Первый Спикер, соглашаясь, вступил в разговор.

— Я абсолютно один. Необходимо, чтобы я был один, поскольку именно я пять лет назад неправильно рассчитал ваше будущее. Я хочу без чьей-либо помощи исправить создавшееся положение. К несчастью, я не учел силы вашего Поля Эмоционального Отталкивания.

Проникновение в него отняло у меня много времени. Я поздравляю вас: вам мастерски удалось его выстроить.

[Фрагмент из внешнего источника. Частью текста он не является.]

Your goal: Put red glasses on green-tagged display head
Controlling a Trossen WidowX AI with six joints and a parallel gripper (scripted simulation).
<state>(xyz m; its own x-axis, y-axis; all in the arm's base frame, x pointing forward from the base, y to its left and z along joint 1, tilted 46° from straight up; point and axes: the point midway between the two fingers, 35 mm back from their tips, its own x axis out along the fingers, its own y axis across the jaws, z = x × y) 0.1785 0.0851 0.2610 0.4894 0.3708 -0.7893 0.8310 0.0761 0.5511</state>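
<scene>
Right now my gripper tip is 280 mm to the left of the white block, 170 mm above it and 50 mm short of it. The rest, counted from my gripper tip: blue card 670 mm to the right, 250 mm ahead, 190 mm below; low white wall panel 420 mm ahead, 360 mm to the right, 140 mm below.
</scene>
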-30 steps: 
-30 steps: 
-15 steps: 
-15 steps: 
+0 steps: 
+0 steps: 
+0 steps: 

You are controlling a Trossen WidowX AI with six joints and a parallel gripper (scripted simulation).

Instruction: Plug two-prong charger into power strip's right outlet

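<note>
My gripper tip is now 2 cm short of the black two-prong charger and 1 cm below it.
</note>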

— Мне вас незачем благодарить, — последовал агрессивный ответ. — Нечего обмениваться со мною комплиментами. Или вы явились, чтобы добавить к уже валяющемуся здесь треснувшему столпу вашей державы осколки собственного мозга?

Первый Спикер улыбнулся:

— Что ж, человек, которого вы именуете Беилем Чаннисом, хорошо выполнил свою миссию.

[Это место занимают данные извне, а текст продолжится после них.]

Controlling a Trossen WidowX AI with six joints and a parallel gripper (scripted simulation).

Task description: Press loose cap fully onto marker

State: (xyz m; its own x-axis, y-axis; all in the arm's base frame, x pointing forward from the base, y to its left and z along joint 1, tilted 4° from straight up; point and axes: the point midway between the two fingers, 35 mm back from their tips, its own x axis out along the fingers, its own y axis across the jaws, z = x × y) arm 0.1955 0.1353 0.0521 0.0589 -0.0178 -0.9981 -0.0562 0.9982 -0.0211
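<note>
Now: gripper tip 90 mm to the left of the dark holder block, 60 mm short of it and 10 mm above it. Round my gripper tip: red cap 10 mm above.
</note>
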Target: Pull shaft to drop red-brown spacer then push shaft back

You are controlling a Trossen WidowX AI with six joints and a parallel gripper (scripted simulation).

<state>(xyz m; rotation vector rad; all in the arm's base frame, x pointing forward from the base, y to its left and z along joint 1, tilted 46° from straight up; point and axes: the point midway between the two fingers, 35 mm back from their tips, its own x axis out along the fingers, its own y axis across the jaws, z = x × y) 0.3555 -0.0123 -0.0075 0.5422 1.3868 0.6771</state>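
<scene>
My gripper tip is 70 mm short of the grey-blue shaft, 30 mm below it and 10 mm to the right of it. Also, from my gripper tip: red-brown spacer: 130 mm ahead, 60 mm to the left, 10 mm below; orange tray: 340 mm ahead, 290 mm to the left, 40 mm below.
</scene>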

Тем более, что он ментально не был равен вам. О да, я вижу, что вы с ним плохо обошлись, но мы, надеюсь, сможем восстановить его в полной мере. Он — храбрый человек, сударь. Он добровольно взялся за эту миссию, хотя мы и были в состоянии математически предсказать огромную вероятность повреждения его рассудка — а ведь это куда хуже простой физической немощи.

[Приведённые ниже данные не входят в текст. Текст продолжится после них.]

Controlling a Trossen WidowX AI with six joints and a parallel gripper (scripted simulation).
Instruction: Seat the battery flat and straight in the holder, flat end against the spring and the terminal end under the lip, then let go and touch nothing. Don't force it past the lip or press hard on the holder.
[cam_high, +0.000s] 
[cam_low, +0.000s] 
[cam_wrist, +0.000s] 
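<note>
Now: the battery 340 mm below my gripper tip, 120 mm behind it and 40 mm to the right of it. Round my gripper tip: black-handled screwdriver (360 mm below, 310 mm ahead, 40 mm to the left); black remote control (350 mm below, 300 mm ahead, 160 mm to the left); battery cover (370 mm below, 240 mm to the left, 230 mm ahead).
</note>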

Разум Чанниса тщетно пытался найти выход в виде предупреждающего возгласа, но слова застревали в его устах. Он мог только излучать постоянный поток страха… страха…

Мул был безмятежен.

— Вы, конечно, знаете о разрушении Ределла?

— Знаю. Нападение вашего флота было нами предугадано.

— Я тоже так полагал. Но не предотвращено, не так ли? — добавил Мул злорадно.

— Действительно, предотвратить его нам не удалось.

Эмоциональная символика Первого Спикера в этот момент была ясна. Она выражала бесконечное негодование и отвращение к самому себе.

— И вина здесь в основном лежит на мне, а не на вас. Кто мог пять лет назад представить вашу мощь? С самого начала — со времени захвата вами Калгана, — у нас появилось подозрение, что вы обладаете силой эмоционального контроля. Это нас не слишком удивило, Первый Гражданин, и я объясню вам, почему именно.

Способ эмоционального контакта, тот, которым обладаем мы с вами, не есть нечто совершенно новое. По сути, он неявно присутствует в человеческом мозгу. Большинство людей может читать в поверхностном слое эмоций, прагматически связывая их с выражением лица, тоном голоса и тому подобным. Немалое число животных обладает этим умением в еще большей степени: они эффективнее используют обоняние, а эмоции их, конечно, менее сложны.

Люди в действительности способны на бесконечно большее, но с развитием речи миллион лет назад дар прямого эмоционального контакта начал атрофироваться. Восстановление этого забытого чувства, хотя бы частично, явилось огромным достижением нашего Второго Установления.

Но мы не рождаемся с этим. Миллион лет угасания — солидное препятствие. Мы вынуждены развивать это чувство, упражнять его, подобно тому, как упражняем наши мышцы. И тут-то и выявляется различие между вами и мной. Вы-то с ним родились.

Рассчитать этот факт мы смогли. Мы смогли рассчитать также воздействие подобного дара на личность, погруженную в мир людей, им не обладающих. Зрячий в королевстве слепых… Мы подсчитали пределы, до которых могла бы дойти ваша мания величия, и думали, что ко всему подготовились. Но мы оказались не готовы к двум факторам.

Первым оказался исключительный диапазон действия вашего чувства. Мы в состоянии вступать в эмоциональный контакт только в зоне прямой видимости — вследствие чего мы более беззащитны против физического оружия, чем вы думаете. Ведь зрение играет такую огромную роль.